Algoma envoie déjà des tôles à Davie Shipbuilding pour fabriquer des brise-glaces de la Garde côtière canadienne.
En janvier, Algoma a signé un protocole d’entente avec le constructeur de sous-marins sud-coréen Hanwha Ocean Co., finaliste pour décrocher un contrat de défense canadien visant à relancer la flotte de sous-marins de la marine.
Cela s’accompagne d’un accord de 250 millions de dollars avec Hanwha pour investir dans la construction d’une potentielle poutre en acier de construction à Sault, ainsi que d’une commande d’achats d’acier d’une valeur de 50 millions de dollars.
Algoma voit également un grand potentiel dans la fourniture d’un constructeur de véhicules blindés fabriqué au Canada, devenu l’un des favoris de l’armée ukrainienne dans son combat en cours contre la Russie. Ils ont formé une coentreprise avec Roshel Inc. de Brampton pour fournir de l’acier pour ses véhicules blindés, ce qui, selon Algoma, « étend notre portée dans la production souveraine d’acier balistique ».
Pendant des décennies, Algoma a produit diverses spécifications de plaques de blindage pour l’armée américaine et d’autres dans le monde.
« Ce ne sont pas des opportunités spéculatives », a déclaré Marwah dans un communiqué. « Ils reflètent l’extension logique de ce qu’Algoma, avec sa plateforme EAF modernisée et ses capacités uniques en matière de plaques, est en mesure de fournir. Nous pensons que nous disposons des liquidités, de la base opérationnelle et de l’orientation stratégique nécessaires pour créer de la valeur à long terme pour nos parties prenantes. »
En tant que seule usine de tôles d’acier au Canada, Algoma a déclaré qu’elle bénéficie de prix « supérieurs » et d’une position très compétitive sur le marché, ce qui compense la chute des prix des bobines d’acier due à l’offre excédentaire au Canada de la part d’autres producteurs d’acier nationaux.
Au cours du trimestre, Algoma a payé 27,4 millions de dollars en droits de douane américains, car elle expédie toujours 28 pour cent de sa production de l’autre côté de la frontière, bien loin de ses volumes historiques de 45 à 55 pour cent. Toutefois, Algoma insiste sur le fait que le marché américain leur est pratiquement fermé en raison des droits de douane de 50 pour cent sur l’acier canadien imposés par l’administration Trump.
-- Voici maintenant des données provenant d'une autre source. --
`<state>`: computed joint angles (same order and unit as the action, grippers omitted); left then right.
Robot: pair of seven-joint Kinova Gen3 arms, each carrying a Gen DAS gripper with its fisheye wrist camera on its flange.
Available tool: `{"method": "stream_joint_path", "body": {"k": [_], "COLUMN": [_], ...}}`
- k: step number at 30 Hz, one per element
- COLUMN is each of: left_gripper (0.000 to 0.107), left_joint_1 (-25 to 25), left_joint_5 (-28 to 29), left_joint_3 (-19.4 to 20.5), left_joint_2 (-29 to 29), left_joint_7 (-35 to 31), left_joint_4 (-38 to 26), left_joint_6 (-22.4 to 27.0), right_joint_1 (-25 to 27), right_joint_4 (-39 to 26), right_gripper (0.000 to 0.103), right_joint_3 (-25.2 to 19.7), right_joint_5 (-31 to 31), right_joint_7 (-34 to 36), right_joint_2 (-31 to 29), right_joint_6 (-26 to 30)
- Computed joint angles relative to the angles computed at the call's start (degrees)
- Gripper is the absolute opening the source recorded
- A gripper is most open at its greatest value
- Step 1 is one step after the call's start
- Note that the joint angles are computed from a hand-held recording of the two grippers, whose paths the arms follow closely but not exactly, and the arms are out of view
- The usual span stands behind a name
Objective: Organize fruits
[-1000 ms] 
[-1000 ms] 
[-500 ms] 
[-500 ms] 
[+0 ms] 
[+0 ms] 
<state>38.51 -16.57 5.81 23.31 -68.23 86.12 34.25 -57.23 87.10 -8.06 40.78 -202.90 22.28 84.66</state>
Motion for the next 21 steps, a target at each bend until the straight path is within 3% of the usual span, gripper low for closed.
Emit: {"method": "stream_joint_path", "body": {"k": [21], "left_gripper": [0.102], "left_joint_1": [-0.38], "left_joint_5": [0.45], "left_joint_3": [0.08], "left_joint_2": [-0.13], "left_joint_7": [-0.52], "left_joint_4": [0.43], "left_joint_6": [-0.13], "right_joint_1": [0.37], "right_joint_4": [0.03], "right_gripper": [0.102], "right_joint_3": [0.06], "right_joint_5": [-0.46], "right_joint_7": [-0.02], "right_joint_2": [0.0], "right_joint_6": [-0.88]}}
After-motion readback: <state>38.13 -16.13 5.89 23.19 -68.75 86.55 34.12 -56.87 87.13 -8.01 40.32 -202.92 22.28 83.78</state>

La détérioration de la situation en 2025 a forcé Algoma à opter plus tôt que prévu pour son nouveau complexe de fours efficaces. Elle a immédiatement coupé le cordon de ses activités de hauts fourneaux et de coke, ce qui a entraîné ce printemps le licenciement de 1 000 employés.
Pour résister à la tempête, Algoma a pu survivre grâce à 500 millions de dollars de prêts fédéraux et provinciaux à faible taux d’intérêt afin de réduire sa consommation de liquidités tout en recherchant de nouveaux clients nationaux pour vendre ses tôles et ses tôles.
Mais Marwah a déclaré lors d’un forum d’affaires et politique à Toronto le mois dernier que le gouvernement doit encore faire davantage pour imposer publiquement l’utilisation de l’acier canadien dans l’approvisionnement de projets tout en réprimant le dumping étranger.
Marwah et son équipe de direction répondront aux analystes de l’acier lors d’un appel Web à 11 heures le 13 mai.